Prosecutors in Monrovia are demanding an asset-freeze order from Criminal court “C” against a local business enterprise’s former sales manager, defendant Bayo Tamba Martin over claims that he deceived his former employer – Essential Needs, Inc. by converting US$34,485 to himself, reinvesting same into his private business known as Honesty Pays, Inc.
Defendant Martin and co-defendant Prince Quetoe had jointly been indicted under multiple crimes of money laundering, theft of property and criminal conspiracy, leading government prosecutors to demand an extension of an asset-freeze order on Martins’ Honesty Pays, Inc …
wherein the property is believed to be proceeds or instrumentality of crime or terrorist property. But the defendant has rejected the prosecutors’ contention to freeze his business asset on grounds that he has been indicted, and not Honesty Pays, Inc, saying through his legal counsels that “crime is not transferable.”
In the documents filed before Criminal Court “C” at the Temple of Justice in Monrovia, the prosecutors indicated that immediately after defendant Martin had siphoned the alleged US$34,485 from Essential Needs, Inc. on June 7, 2015, he wrote a letter to the entity’s CEO,
Mrs. Susie T. Keykpo, to complain about his alleged “deteriorated” health condition. In that letter, the prosecutors claimed that defendant Martin claimed he was seeking advanced medical checkup abroad and therefore, requested for severance benefit from the Essential Needs, Inc. from which he had already allegedly stolen the money in question.
“… This was purely trick, artifice, dissimulated of his real intentions. In substantiation of the averment contained herein is the copy of Respondent Letter to Applicant requesting for Severance Pay,” prosecutors argued in an application for “freezing order” filed with Criminal Court “C.”
The indictment detailed that on January 5 this year – while defendant Tamba was serving as Sales Manager at Essential Needs, Inc. on Somalia Drive, Bushrod Island, he
allegedly took and fled away US17,700 which a customer had brought for goods credited.

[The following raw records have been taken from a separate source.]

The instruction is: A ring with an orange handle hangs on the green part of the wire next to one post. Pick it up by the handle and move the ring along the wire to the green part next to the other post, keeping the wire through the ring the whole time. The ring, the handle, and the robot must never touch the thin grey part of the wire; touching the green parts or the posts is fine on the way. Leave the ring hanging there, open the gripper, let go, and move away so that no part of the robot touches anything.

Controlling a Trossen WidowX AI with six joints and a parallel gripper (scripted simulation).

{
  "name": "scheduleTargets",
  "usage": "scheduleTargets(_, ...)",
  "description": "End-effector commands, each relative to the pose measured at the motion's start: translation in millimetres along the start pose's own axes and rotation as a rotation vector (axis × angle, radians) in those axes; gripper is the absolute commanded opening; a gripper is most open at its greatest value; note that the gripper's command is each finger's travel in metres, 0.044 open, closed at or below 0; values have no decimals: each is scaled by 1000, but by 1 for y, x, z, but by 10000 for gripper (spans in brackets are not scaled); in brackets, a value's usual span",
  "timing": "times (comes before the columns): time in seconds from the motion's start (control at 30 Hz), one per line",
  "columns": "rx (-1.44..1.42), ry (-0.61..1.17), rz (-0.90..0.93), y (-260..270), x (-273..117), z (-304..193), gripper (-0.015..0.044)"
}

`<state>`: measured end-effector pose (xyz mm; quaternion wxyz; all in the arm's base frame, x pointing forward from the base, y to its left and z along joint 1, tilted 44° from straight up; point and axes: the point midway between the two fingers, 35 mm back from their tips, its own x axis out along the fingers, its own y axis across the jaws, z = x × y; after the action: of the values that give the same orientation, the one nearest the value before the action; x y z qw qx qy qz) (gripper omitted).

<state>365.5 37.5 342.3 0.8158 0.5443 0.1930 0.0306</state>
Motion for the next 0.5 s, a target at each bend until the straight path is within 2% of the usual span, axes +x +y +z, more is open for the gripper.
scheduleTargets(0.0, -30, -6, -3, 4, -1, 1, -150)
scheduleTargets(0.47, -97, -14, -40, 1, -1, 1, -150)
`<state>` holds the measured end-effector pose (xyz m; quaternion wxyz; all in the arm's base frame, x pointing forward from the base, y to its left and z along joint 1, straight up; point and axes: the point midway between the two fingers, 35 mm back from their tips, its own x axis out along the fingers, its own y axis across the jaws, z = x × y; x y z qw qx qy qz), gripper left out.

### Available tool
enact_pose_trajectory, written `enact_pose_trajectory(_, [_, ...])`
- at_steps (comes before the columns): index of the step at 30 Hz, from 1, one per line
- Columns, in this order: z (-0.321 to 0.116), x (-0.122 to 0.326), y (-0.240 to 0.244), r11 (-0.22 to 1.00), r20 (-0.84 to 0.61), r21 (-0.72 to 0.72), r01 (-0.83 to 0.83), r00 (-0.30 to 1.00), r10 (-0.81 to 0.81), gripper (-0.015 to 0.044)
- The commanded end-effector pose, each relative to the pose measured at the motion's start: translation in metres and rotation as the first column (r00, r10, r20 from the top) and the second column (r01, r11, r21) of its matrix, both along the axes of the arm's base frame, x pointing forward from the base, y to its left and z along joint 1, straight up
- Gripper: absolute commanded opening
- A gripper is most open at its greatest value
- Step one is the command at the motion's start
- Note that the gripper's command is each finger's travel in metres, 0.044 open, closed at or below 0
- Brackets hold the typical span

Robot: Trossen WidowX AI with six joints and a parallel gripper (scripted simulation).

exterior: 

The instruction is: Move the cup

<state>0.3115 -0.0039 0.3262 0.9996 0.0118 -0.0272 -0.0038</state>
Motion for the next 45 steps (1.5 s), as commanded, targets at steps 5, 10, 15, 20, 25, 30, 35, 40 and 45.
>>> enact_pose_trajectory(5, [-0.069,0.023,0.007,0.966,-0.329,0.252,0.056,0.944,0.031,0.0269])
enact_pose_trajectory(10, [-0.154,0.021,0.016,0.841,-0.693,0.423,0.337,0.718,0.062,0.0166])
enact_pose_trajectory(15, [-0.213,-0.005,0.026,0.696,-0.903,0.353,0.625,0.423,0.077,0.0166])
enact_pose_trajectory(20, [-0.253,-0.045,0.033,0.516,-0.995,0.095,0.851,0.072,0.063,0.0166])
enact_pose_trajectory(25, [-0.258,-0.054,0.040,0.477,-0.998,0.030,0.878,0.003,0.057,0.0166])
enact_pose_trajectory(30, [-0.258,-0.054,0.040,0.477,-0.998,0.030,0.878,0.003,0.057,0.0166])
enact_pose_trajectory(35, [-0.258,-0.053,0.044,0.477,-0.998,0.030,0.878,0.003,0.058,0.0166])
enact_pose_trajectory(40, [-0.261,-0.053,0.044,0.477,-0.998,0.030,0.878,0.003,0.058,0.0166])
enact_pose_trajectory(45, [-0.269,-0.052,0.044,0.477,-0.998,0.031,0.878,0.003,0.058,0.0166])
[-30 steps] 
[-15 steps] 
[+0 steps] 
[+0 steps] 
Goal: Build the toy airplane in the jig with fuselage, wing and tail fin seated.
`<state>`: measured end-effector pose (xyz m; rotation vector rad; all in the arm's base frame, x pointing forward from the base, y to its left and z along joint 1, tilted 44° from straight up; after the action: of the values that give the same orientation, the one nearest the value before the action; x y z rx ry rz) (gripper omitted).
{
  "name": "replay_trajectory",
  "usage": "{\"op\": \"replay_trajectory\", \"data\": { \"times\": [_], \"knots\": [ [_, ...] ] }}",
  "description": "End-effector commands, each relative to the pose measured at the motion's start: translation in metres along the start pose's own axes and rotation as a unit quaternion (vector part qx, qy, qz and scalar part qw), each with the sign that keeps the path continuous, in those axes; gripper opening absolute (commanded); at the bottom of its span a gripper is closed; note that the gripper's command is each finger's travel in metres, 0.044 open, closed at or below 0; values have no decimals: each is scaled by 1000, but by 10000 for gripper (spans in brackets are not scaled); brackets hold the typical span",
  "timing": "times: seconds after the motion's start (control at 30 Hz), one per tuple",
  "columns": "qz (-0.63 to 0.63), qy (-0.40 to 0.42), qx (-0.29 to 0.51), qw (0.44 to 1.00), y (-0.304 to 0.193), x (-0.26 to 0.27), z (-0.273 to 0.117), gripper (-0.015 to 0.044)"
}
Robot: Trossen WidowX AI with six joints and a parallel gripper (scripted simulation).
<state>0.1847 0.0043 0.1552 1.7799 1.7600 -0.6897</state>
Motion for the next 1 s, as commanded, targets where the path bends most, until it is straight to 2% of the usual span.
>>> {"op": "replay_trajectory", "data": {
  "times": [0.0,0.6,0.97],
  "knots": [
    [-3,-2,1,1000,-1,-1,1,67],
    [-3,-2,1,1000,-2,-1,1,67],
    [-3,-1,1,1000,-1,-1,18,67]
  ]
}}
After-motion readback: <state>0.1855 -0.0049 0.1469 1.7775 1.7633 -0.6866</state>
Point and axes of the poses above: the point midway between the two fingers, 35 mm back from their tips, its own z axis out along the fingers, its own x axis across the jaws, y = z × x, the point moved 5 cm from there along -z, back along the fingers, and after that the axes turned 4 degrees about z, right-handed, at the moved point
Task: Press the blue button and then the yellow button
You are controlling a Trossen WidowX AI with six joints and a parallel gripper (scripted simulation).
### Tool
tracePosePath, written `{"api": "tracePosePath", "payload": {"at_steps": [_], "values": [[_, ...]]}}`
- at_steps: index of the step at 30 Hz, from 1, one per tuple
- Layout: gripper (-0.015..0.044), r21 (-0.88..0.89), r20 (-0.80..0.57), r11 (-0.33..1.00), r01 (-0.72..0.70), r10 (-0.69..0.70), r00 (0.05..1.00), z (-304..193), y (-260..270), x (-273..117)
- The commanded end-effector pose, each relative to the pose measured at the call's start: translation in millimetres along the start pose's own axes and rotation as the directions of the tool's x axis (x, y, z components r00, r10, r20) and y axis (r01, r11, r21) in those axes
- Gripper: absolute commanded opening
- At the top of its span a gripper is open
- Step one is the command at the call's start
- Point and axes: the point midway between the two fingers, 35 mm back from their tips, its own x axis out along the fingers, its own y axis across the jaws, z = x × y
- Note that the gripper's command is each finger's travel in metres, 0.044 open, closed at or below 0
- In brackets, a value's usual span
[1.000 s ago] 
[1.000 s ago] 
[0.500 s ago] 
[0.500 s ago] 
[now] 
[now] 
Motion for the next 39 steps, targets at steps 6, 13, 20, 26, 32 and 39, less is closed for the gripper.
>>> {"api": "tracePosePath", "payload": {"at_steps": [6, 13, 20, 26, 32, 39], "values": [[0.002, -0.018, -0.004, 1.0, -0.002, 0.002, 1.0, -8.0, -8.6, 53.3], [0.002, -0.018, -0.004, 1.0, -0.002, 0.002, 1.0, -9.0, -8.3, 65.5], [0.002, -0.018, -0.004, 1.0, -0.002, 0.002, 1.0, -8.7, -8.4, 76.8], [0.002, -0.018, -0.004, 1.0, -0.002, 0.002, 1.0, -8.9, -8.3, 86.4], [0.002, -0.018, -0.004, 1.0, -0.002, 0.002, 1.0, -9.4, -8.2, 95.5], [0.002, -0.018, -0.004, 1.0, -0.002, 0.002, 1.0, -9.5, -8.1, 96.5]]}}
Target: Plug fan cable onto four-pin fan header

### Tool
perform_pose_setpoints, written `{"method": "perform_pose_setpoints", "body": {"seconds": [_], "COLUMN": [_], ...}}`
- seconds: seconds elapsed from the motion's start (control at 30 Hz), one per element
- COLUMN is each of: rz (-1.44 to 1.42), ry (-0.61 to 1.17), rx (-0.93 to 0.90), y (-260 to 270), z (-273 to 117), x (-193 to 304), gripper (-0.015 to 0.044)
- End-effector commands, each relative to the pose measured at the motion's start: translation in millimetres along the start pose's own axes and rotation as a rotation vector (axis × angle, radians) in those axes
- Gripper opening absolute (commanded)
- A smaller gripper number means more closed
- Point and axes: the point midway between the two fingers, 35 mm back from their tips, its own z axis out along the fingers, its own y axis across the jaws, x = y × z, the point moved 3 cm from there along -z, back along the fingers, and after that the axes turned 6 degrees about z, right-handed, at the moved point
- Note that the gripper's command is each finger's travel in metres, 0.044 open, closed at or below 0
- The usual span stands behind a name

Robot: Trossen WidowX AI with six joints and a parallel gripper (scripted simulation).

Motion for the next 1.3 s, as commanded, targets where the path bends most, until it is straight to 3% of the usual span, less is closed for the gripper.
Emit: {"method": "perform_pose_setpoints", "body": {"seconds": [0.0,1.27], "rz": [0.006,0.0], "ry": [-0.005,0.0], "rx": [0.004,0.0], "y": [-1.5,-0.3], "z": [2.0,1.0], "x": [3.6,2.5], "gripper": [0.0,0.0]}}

According to the indictment, while the management of Essential Needs, Inc. was still investigating the alleged theft case, defendant Martin was undertaking some renovation works on his building, after purchasing a Nissan Primera station wagon, following which he opened a new business called Honesty Pays, (Liberia) Inc.
Additionally, the indictment noted that the defendant was said to be in contact with the supplier of Essential Needs, Inc. in the Netherlands to be supplied the same line of goods – pig feet for his new company.